#### [Task instructions]
Leave out the pictures, then output the lines of the records below from the first through the one containing "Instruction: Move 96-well".

#### [Entries shown]
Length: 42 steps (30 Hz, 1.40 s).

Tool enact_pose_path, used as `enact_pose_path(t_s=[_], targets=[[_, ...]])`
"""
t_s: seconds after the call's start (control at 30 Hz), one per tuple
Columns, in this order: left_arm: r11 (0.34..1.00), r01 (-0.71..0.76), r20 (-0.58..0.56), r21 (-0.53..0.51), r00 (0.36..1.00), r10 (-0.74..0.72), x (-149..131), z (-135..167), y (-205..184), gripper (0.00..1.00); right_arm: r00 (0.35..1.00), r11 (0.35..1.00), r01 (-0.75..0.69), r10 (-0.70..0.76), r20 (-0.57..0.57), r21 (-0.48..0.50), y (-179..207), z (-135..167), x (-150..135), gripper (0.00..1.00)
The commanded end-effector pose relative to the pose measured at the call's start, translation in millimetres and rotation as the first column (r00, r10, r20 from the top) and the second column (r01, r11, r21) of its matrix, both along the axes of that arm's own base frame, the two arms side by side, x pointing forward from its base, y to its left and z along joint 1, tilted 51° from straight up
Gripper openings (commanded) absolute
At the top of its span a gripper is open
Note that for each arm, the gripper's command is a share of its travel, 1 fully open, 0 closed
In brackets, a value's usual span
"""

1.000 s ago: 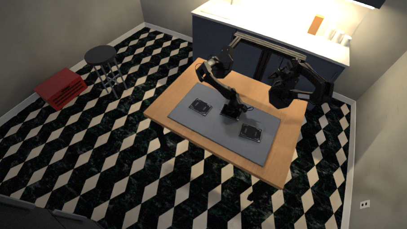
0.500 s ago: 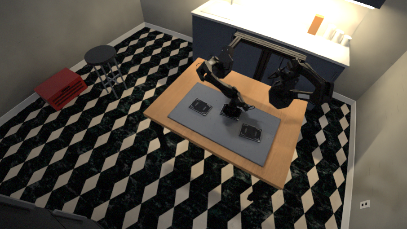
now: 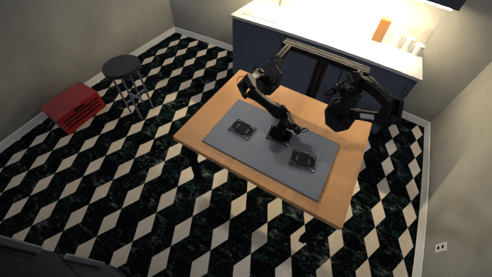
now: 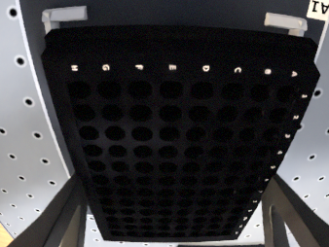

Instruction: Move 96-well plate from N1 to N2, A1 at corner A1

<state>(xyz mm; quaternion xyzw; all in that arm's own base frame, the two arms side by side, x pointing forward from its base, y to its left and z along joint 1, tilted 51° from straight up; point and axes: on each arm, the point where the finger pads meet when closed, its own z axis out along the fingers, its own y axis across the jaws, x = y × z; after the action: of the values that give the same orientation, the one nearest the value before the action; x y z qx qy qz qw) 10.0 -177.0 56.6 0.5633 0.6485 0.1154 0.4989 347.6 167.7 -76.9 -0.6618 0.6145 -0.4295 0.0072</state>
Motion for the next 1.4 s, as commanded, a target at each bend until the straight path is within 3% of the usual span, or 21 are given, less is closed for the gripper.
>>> enact_pose_path(t_s=[0.0,0.6,0.83,1.37], targets=[[1.0,0.016,-0.003,-0.02,1.0,-0.016,-10.0,4.1,-8.1,1.0,1.0,1.0,-0.011,0.011,0.013,0.006,1.5,3.2,0.1,0.78],[1.0,0.016,-0.003,-0.02,1.0,-0.016,-10.0,4.1,-8.1,1.0,1.0,1.0,0.001,-0.001,-0.017,-0.001,-17.8,-24.6,11.9,0.78],[1.0,0.016,-0.003,-0.02,1.0,-0.016,-10.0,4.1,-8.1,1.0,1.0,1.0,0.002,-0.002,-0.004,0.001,-3.8,-0.8,11.6,0.78],[1.0,0.016,-0.003,-0.02,1.0,-0.016,-10.0,4.1,-8.1,1.0,1.0,1.0,-0.005,0.005,-0.003,0.014,5.2,7.3,5.6,0.78]])
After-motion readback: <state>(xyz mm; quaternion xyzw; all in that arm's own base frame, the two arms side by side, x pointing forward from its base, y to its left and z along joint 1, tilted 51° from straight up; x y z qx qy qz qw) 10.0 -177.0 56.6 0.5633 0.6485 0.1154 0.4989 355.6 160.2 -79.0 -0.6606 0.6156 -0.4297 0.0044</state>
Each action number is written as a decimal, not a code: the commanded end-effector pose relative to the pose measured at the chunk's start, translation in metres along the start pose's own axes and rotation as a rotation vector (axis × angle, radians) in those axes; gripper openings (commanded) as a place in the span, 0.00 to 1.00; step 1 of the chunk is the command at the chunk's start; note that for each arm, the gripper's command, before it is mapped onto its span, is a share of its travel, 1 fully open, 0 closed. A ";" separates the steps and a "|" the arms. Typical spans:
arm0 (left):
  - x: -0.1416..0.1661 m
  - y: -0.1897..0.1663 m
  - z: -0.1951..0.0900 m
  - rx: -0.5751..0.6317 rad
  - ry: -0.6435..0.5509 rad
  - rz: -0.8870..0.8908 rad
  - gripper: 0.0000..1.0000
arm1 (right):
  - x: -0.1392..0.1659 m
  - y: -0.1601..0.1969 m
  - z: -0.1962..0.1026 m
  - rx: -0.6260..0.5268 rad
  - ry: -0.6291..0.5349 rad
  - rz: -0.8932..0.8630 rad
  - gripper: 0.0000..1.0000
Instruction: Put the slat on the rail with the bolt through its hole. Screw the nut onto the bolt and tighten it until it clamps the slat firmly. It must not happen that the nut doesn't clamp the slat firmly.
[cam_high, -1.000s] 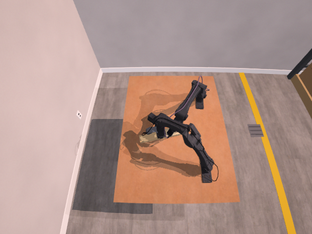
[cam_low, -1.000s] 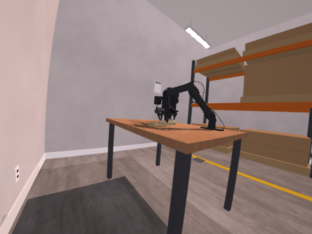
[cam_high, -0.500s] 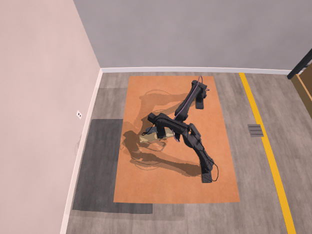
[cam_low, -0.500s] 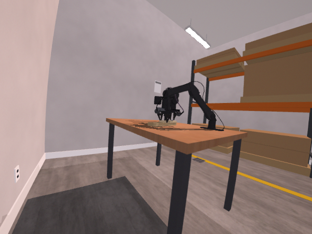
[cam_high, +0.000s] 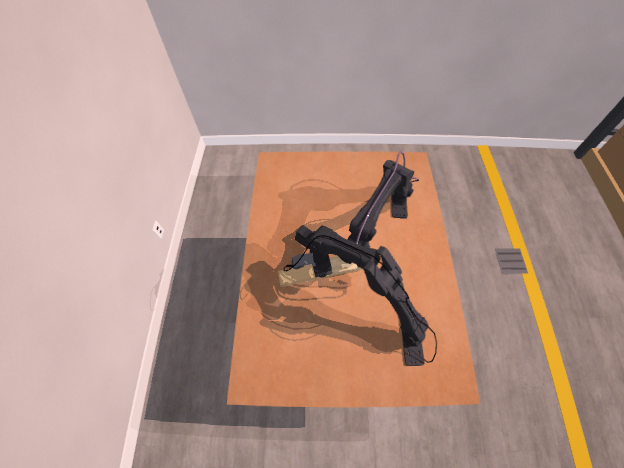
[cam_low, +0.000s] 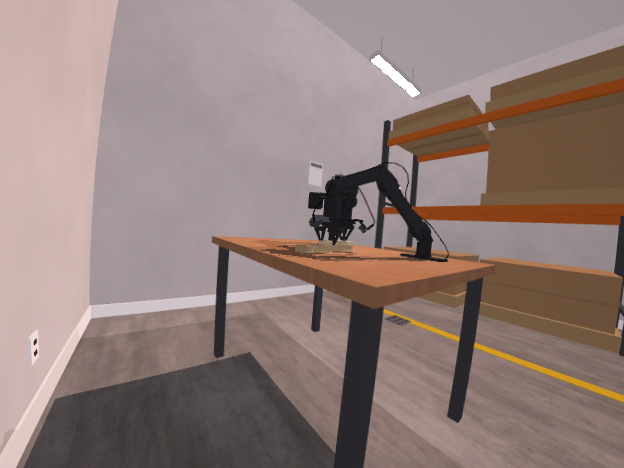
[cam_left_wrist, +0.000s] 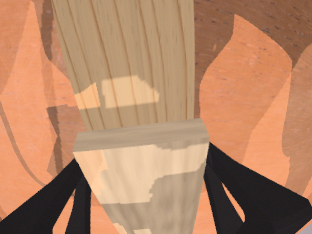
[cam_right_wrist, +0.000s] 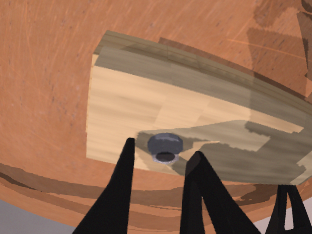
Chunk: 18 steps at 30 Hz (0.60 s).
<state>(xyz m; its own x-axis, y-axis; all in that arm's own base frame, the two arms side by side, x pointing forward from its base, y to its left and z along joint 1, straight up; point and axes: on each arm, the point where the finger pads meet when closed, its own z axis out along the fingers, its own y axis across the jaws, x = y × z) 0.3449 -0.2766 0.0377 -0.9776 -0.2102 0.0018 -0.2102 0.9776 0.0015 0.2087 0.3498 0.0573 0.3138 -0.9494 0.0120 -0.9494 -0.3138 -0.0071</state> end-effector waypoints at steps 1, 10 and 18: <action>-0.001 -0.002 -0.005 0.011 -0.009 0.000 0.72 | -0.003 -0.002 -0.010 0.008 -0.017 -0.279 0.34; -0.001 -0.002 -0.005 0.011 -0.009 0.000 0.72 | -0.003 -0.002 -0.010 0.007 -0.020 -0.406 0.34; -0.001 -0.002 -0.005 0.011 -0.009 0.000 0.72 | -0.003 -0.002 -0.010 0.007 -0.020 -0.406 0.34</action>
<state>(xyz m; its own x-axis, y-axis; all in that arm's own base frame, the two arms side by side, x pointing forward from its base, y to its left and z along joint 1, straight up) 0.3449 -0.2766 0.0377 -0.9776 -0.2102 0.0018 -0.2102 0.9776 0.0015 0.2088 0.3497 0.0573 0.6528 -0.7574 0.0147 -0.7574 -0.6529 -0.0020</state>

#### [Exercise answer]
Length: 42 steps (30 Hz, 1.40 s).

Tool enact_pose_path, used as `enact_pose_path(t_s=[_], targets=[[_, ...]])`
"""
t_s: seconds after the call's start (control at 30 Hz), one per tuple
Columns, in this order: left_arm: r11 (0.34..1.00), r01 (-0.71..0.76), r20 (-0.58..0.56), r21 (-0.53..0.51), r00 (0.36..1.00), r10 (-0.74..0.72), x (-149..131), z (-135..167), y (-205..184), gripper (0.00..1.00); right_arm: r00 (0.35..1.00), r11 (0.35..1.00), r01 (-0.75..0.69), r10 (-0.70..0.76), r20 (-0.57..0.57), r21 (-0.48..0.50), y (-179..207), z (-135..167), x (-150..135), gripper (0.00..1.00)
The commanded end-effector pose relative to the pose measured at the call's start, translation in millimetres and rotation as the first column (r00, r10, r20 from the top) and the second column (r01, r11, r21) of its matrix, both along the axes of that arm's own base frame, the two arms side by side, x pointing forward from its base, y to its left and z along joint 1, tilted 51° from straight up
Gripper openings (commanded) absolute
At the top of its span a gripper is open
Note that for each arm, the gripper's command is a share of its travel, 1 fully open, 0 closed
In brackets, a value's usual span
"""

1.000 s ago: 
0.500 s ago: 
now: 
now: 

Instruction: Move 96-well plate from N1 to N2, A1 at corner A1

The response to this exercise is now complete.